What is needed:
Please write out word for word the opening lines of the material, including the line with "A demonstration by" as the last.
▼
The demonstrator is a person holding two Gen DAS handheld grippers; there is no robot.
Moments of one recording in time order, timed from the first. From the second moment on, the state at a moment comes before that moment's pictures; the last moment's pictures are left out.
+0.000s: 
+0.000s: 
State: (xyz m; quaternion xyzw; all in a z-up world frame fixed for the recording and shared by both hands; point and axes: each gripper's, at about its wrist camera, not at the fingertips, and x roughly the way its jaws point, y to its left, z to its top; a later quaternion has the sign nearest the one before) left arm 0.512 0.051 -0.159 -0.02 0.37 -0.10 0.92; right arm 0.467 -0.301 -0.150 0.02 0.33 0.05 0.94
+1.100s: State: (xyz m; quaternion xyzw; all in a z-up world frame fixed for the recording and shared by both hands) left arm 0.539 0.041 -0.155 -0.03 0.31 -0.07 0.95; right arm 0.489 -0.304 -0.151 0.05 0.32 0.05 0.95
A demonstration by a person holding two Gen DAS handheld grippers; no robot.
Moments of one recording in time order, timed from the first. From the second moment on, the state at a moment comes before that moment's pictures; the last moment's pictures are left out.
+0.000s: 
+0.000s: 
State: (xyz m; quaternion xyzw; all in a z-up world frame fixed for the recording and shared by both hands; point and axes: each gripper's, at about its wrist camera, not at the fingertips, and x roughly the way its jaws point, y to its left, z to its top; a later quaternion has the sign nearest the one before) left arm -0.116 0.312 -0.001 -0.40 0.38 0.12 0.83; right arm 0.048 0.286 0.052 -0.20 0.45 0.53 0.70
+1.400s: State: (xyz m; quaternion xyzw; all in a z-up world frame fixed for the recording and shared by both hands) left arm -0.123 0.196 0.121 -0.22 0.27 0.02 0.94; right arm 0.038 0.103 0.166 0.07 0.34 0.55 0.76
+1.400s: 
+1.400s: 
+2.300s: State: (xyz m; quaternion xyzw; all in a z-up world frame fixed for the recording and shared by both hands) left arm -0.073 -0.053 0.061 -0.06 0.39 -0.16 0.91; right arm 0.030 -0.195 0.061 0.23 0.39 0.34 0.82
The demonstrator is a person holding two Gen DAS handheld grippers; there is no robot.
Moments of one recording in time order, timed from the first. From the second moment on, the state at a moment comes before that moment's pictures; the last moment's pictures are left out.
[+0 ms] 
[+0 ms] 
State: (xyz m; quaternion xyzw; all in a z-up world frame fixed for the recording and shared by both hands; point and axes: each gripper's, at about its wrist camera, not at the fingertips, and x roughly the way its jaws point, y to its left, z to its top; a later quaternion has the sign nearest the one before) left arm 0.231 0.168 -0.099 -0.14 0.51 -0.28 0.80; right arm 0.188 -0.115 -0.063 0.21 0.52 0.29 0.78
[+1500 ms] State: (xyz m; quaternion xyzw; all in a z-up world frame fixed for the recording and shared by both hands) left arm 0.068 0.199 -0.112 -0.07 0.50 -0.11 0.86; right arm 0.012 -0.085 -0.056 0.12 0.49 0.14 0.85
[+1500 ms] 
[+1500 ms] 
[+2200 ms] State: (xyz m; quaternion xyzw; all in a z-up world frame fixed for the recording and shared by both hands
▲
Completed exercise:
The demonstrator is a person holding two Gen DAS handheld grippers; there is no robot.
Moments of one recording in time order, timed from the first. From the second moment on, the state at a moment comes before that moment's pictures; the last moment's pictures are left out.
+0.000s: 
+0.000s: 
State: (xyz m; quaternion xyzw; all in a z-up world frame fixed for the recording and shared by both hands; point and axes: each gripper's, at about its wrist camera, not at the fingertips, and x roughly the way its jaws point, y to its left, z to its top; a later quaternion has the sign nearest the one before) left arm 0.512 0.051 -0.159 -0.02 0.37 -0.10 0.92; right arm 0.467 -0.301 -0.150 0.02 0.33 0.05 0.94
+1.100s: State: (xyz m; quaternion xyzw; all in a z-up world frame fixed for the recording and shared by both hands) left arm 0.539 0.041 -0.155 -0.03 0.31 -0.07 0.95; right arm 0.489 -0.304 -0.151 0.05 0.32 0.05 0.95
A demonstration by a person holding two Gen DAS handheld grippers; no robot.

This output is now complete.